After some discussion, the difference seems to stem from our own mental design
patterns. When I design and visualise a data process, I literally draw and
diagram on paper in the same way that a visual tool represents it. His own
prototyping is notes in the form of pseudocode.

Don't underestimate the human equation at work here. This debate might not
ever be 'solved'.

------
jweir
Why not have both? A language which supports strong visualization of its
underlying code would be a win for developers.

The point of visualization is to improve understanding where text fails.

Such a language would likely have more constraints, but constraints are not
necessarily a bad thing.

DRAKON-Erlang looks like such an environment.

[https://www.youtube.com/watch?v=yZLedcnFA94](https://www.youtube.com/watch?v=yZLedcnFA94)
[http://drakon-editor.sourceforge.net/](http://drakon-editor.sourceforge.net/)
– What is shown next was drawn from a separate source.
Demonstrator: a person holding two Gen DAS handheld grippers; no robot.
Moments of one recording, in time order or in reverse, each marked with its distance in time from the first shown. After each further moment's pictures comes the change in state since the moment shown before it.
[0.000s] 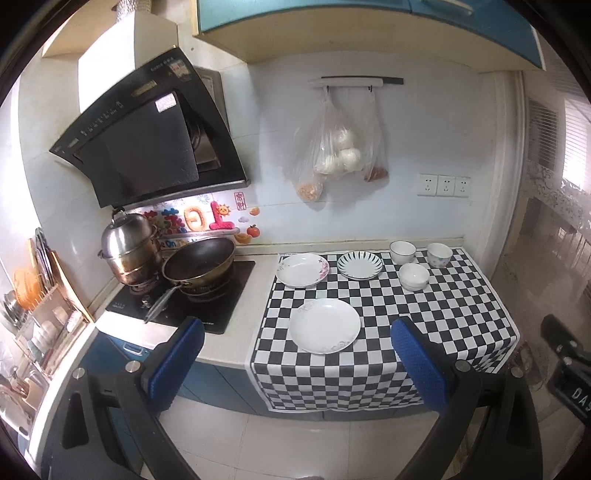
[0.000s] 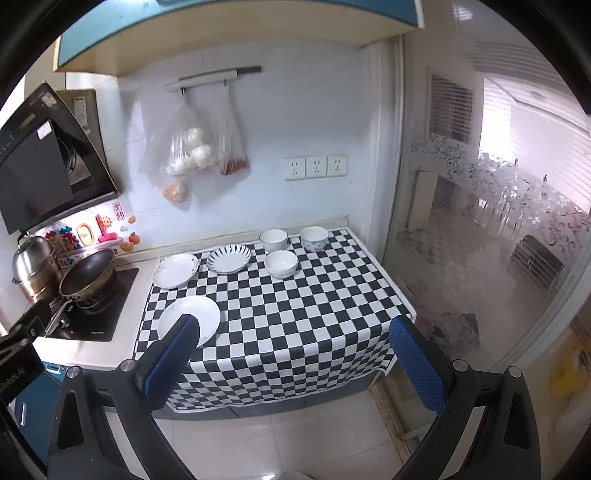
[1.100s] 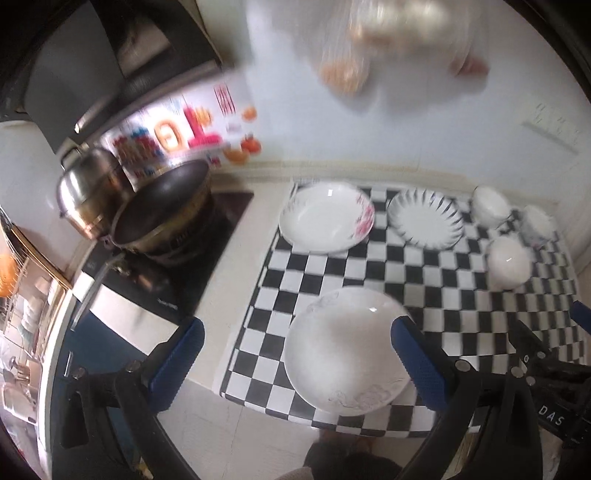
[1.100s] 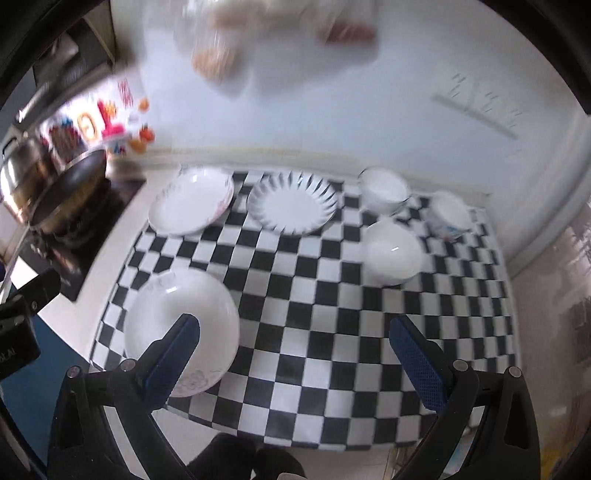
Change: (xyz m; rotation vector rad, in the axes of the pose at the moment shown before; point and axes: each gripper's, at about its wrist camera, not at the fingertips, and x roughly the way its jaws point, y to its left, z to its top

I hope the future of software development will include powerful visualization
tools and A.I. to help developers deal with ever increasing complexity.

------
Pamar
I have worked most of the time in traditional (text based) languages, but I
have also a non-trivial experience with a tool which is mostly visual
(Software AG webMethods - here is an example of how it "looks":
[https://webmethodsexpert.files.wordpress.com/2015/07/try-
fin...](https://webmethodsexpert.files.wordpress.com/2015/07/try-
finallyblock.png?w=438&h=289)).

I suspect that unless you had most of your experience in a visual environment,
you will never be able to work at the same level of efficiency that you have
after a much shorter exposure to a text-based code.

This is also due, again in my own opinion, to the fact that while code has
been text-based for 60+ years now, and millions of people have worked with
that (and reinvested into the paradigm, and came up with new and better,
clearer, more concise ways to do things IN TEXT) every attempt to work with a
visual language never made much inroad outside of academia and/or games.

------
frik
I have good memories from an UML design tool that generated Java stub code and
kept in sync with code changes.

3D CAD is really great and works well.

WYSIWYG editors often work for 95% of the use cases.

For several domain specific niches there are already visual designing tools
that work great. Having a text representation in the background is often a
plus, so that some edge cases can be solved.

But I saw a lot of cumbersome tools too.